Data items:

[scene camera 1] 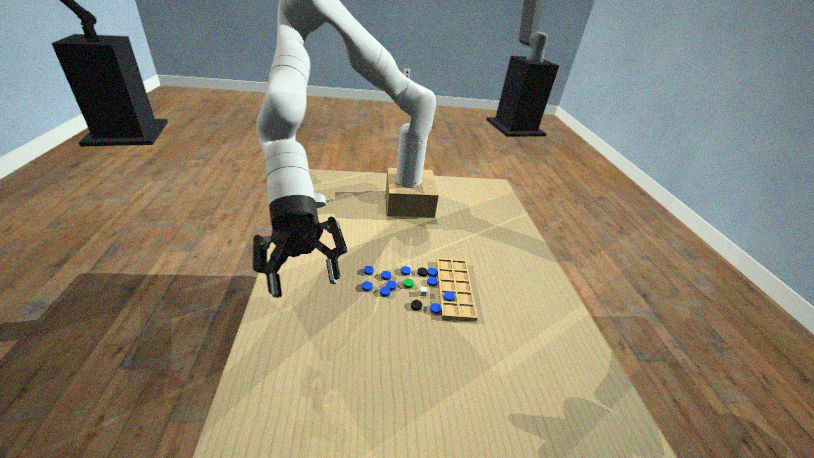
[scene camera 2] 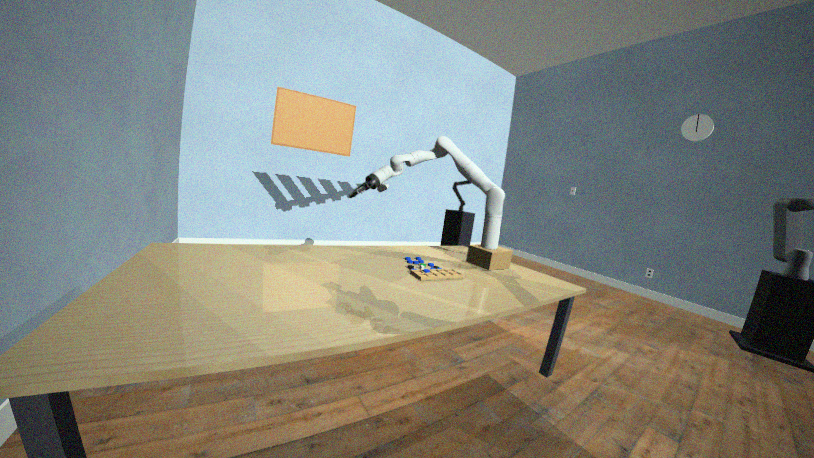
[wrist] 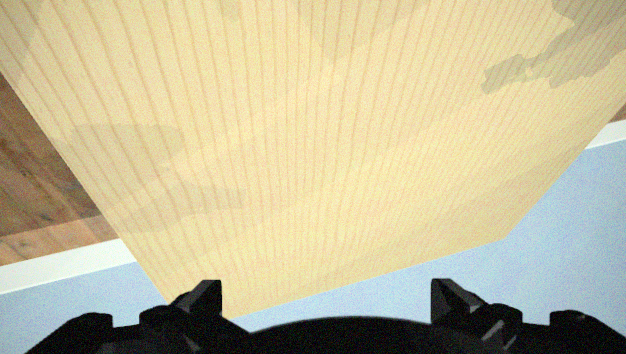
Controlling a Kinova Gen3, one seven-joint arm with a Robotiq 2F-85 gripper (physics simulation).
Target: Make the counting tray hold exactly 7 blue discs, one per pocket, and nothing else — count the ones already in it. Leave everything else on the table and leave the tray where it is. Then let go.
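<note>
The wooden counting tray (scene camera 1: 459, 317) (scene camera 2: 441, 278) has two columns of pockets. One blue disc (scene camera 1: 449, 296) is in its left column, second pocket from the near end, in scene camera 1; the other pockets look empty. Three blue discs (scene camera 1: 432, 280) (scene camera 1: 432, 272) (scene camera 1: 435, 308) lie close against the tray's left side, apparently outside it. Several more blue discs (scene camera 1: 385, 275) (scene camera 1: 367, 286) (scene camera 1: 405, 270) lie further left. My gripper (scene camera 1: 305, 286) (scene camera 2: 351, 195) (wrist: 326, 302) is open and empty, high above the table, left of the discs in scene camera 1. No disc shows in the wrist view.
A green disc (scene camera 1: 408, 283), two black discs (scene camera 1: 422, 271) (scene camera 1: 416, 305) and a small white cube (scene camera 1: 423, 291) lie among the blue discs on the table (scene camera 1: 364, 375) (scene camera 2: 216, 319) (wrist: 300, 175). The arm's wooden base block (scene camera 1: 412, 205) (scene camera 2: 489, 258) stands behind them.
</note>
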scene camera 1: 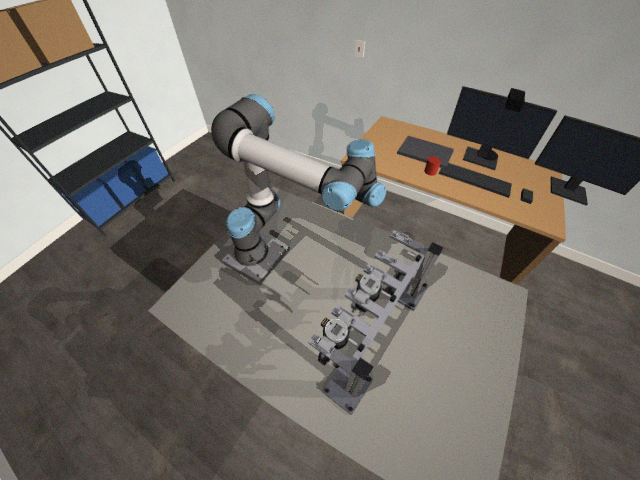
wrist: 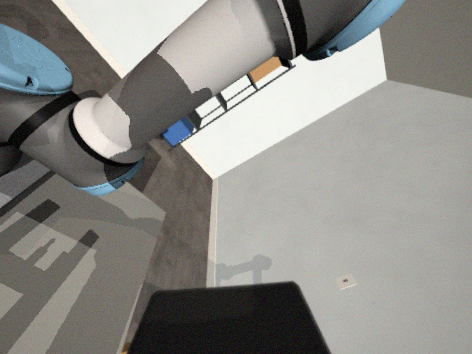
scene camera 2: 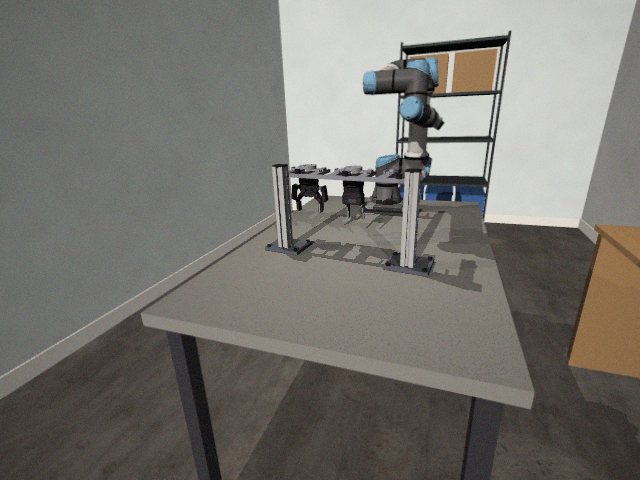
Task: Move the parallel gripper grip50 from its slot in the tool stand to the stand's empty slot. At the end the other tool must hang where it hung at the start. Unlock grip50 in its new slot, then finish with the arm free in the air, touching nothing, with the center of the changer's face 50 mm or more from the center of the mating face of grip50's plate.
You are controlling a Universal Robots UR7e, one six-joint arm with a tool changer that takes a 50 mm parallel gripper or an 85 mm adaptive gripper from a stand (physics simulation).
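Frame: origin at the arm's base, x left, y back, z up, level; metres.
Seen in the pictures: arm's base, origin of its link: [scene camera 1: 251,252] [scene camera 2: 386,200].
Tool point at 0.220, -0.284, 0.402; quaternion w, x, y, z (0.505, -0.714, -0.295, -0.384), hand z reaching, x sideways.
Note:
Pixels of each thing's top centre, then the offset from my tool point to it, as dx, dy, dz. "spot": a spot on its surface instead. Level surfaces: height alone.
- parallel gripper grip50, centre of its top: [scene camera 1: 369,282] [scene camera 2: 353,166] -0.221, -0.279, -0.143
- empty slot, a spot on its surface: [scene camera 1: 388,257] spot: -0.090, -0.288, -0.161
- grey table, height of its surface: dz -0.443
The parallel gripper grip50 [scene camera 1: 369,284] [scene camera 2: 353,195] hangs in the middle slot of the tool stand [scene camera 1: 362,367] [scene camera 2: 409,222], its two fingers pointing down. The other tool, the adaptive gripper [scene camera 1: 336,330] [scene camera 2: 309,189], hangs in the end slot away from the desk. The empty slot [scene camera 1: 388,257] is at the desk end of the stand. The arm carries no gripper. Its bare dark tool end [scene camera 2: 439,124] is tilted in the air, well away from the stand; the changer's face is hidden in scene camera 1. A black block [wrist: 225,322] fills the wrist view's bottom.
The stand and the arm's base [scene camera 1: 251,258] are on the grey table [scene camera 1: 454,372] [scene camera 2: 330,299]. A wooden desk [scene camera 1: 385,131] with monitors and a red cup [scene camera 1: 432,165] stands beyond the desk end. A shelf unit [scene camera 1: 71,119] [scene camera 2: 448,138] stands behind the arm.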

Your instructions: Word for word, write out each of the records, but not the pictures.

Task answer:
[scene camera 1] 
[scene camera 2] 
[wrist] 
Controlling a Kinova Gen3, one seven-joint arm with a Robotiq 2F-85 gripper (physics simulation).
Target: Make the counting tray hold exactly 7 blue discs, one per pocket, and nothing else — count the ones already in it. Leave everything else on the table and leave the tray where it is. Then let go.
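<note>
The wooden counting tray (scene camera 1: 459, 317) (scene camera 2: 441, 278) has two columns of pockets. One blue disc (scene camera 1: 449, 296) is in its left column, second pocket from the near end, in scene camera 1; the other pockets look empty. Three blue discs (scene camera 1: 432, 280) (scene camera 1: 432, 272) (scene camera 1: 435, 308) lie close against the tray's left side, apparently outside it. Several more blue discs (scene camera 1: 385, 275) (scene camera 1: 367, 286) (scene camera 1: 405, 270) lie further left. My gripper (scene camera 1: 305, 286) (scene camera 2: 351, 195) (wrist: 326, 302) is open and empty, high above the table, left of the discs in scene camera 1. No disc shows in the wrist view.
A green disc (scene camera 1: 408, 283), two black discs (scene camera 1: 422, 271) (scene camera 1: 416, 305) and a small white cube (scene camera 1: 423, 291) lie among the blue discs on the table (scene camera 1: 364, 375) (scene camera 2: 216, 319) (wrist: 300, 175). The arm's wooden base block (scene camera 1: 412, 205) (scene camera 2: 489, 258) stands behind them.
</note>
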scene camera 1: 
wrist: 
scene camera 2: 
Task: Move the parallel gripper grip50 from its slot in the tool stand to the stand's empty slot. At the end the other tool must hang where it hung at the start. Unlock grip50 in its new slot, then finish with the arm free in the air, touching nothing, with the center of the changer's face 50 mm or more from the center of the mating face of grip50's plate.
You are controlling a Universal Robots UR7e, one six-joint arm with a tool changer that takes a 50 mm parallel gripper or an 85 mm adaptive gripper from a stand (physics simulation).
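Frame: origin at the arm's base, x left, y back, z up, level; metres.
Seen in the pictures: arm's base, origin of its link: [scene camera 1: 251,252] [scene camera 2: 386,200].
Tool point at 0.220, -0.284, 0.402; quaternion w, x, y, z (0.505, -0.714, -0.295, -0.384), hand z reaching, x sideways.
Note:
Pixels of each thing's top centre, then the offset from my tool point to it, as dx, dy, dz. "spot": a spot on its surface instead. Level surfaces: height alone.
- parallel gripper grip50, centre of its top: [scene camera 1: 369,282] [scene camera 2: 353,166] -0.221, -0.279, -0.143
- empty slot, a spot on its surface: [scene camera 1: 388,257] spot: -0.090, -0.288, -0.161
- grey table, height of its surface: dz -0.443
The parallel gripper grip50 [scene camera 1: 369,284] [scene camera 2: 353,195] hangs in the middle slot of the tool stand [scene camera 1: 362,367] [scene camera 2: 409,222], its two fingers pointing down. The other tool, the adaptive gripper [scene camera 1: 336,330] [scene camera 2: 309,189], hangs in the end slot away from the desk. The empty slot [scene camera 1: 388,257] is at the desk end of the stand. The arm carries no gripper. Its bare dark tool end [scene camera 2: 439,124] is tilted in the air, well away from the stand; the changer's face is hidden in scene camera 1. A black block [wrist: 225,322] fills the wrist view's bottom.
The stand and the arm's base [scene camera 1: 251,258] are on the grey table [scene camera 1: 454,372] [scene camera 2: 330,299]. A wooden desk [scene camera 1: 385,131] with monitors and a red cup [scene camera 1: 432,165] stands beyond the desk end. A shelf unit [scene camera 1: 71,119] [scene camera 2: 448,138] stands behind the arm.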

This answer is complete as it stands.